Disaggregated prefill is the large-scale version of the same idea: if prefill and decode want different hardware operating points, put them on different workers and transfer KV cache between them.

a profiling checklist

when a serving benchmark is slow, first ask which phase is slow.

symptom	likely phase	first things to inspect
high TTFT, normal TPOT	prefill or queueing	prompt length, prefix-cache hit rate, prefill batch size, queue delay
normal TTFT, high TPOT	decode	KV cache size, memory bandwidth, active batch size, attention kernel
smooth early tokens, then slowdown	decode with growing context	context length, KV cache layout, KV quantization, eviction pressure
periodic stream stalls	prefill-decode interference	long prompt admissions, chunked prefill settings, token budget
high GPU memory, low throughput	decode capacity limit	max concurrent sequences, block fragmentation, KV dtype

the key is not to say “the model is slow.” the serving system is a pipeline. prefill and decode stress different parts of the pipeline, so the fix has to match the phase.

conclusion

prefill and decode use the same Transformer weights, but they are not the same workload.

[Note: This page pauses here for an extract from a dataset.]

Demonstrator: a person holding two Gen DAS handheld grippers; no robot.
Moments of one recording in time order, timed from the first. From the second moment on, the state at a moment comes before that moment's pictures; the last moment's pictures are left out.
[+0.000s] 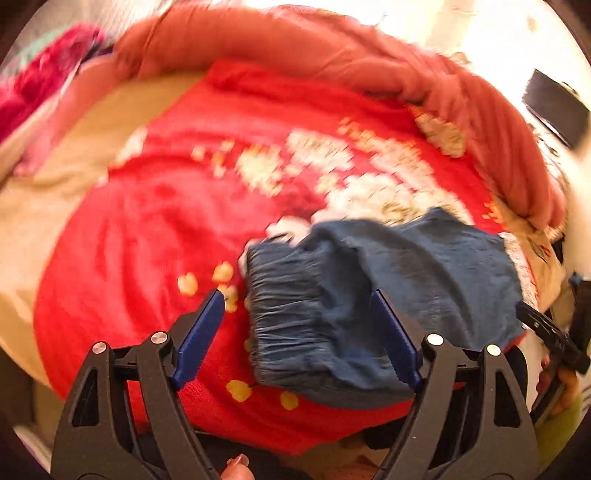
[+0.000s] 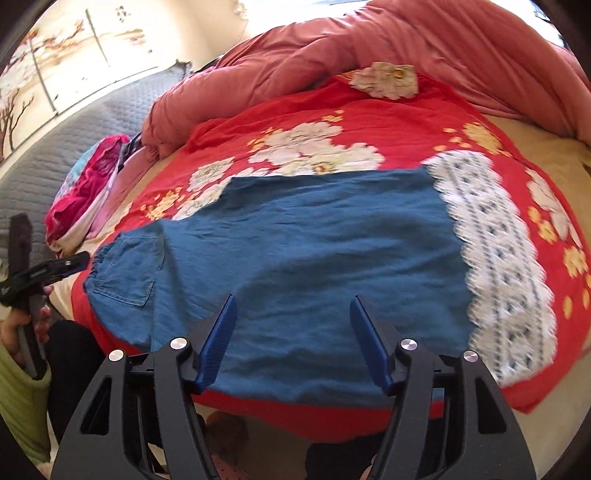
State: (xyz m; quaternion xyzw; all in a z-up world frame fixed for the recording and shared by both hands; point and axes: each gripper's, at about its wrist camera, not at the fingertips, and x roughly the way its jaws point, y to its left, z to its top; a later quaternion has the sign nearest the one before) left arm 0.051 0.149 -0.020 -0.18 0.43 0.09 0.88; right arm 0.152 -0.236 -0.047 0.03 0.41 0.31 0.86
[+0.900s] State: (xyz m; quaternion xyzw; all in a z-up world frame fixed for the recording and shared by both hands) left arm 0.036 0.169 0.003 -0.18 0.39 0.16 0.89; right arm 0.165 -0.221 -0.065 0.05 0.41 0.34 0.85
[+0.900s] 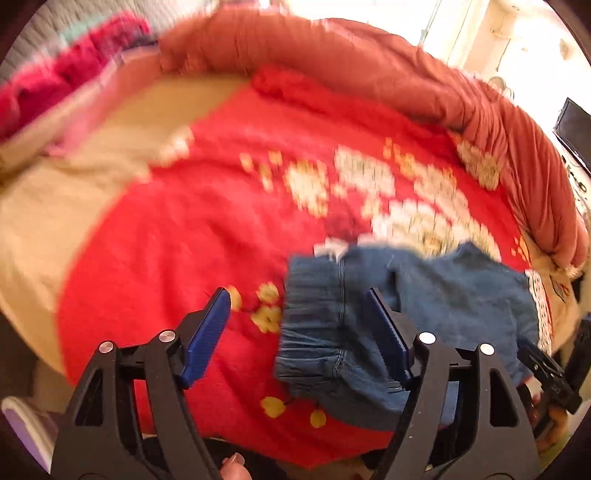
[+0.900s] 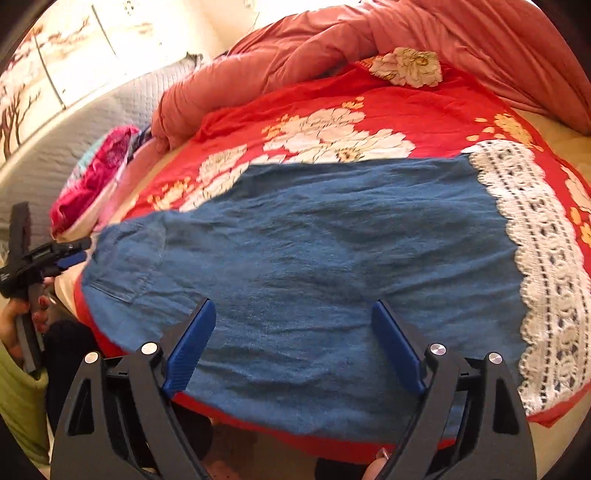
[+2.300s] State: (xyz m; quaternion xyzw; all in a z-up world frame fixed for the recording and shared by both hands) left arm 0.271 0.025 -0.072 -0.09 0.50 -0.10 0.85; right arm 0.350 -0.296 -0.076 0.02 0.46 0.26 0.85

prefill has many new tokens, large GEMMs, high compute utilization, and mostly affects TTFT
decode has one new token per request, repeated KV cache reads, memory-bandwidth pressure, and mostly affects TPOT
scheduling is hard because prefill wants large chunks while decode wants frequent short iterations

this is the mental model behind the rest of the inference-engine stack. once you see prefill and decode as two bottlenecks, the designs of continuous batching, chunked prefill, prefix caching, PagedAttention, and disaggregated prefill stop looking like separate tricks. they are different ways of controlling where work sits between compute, memory, and latency.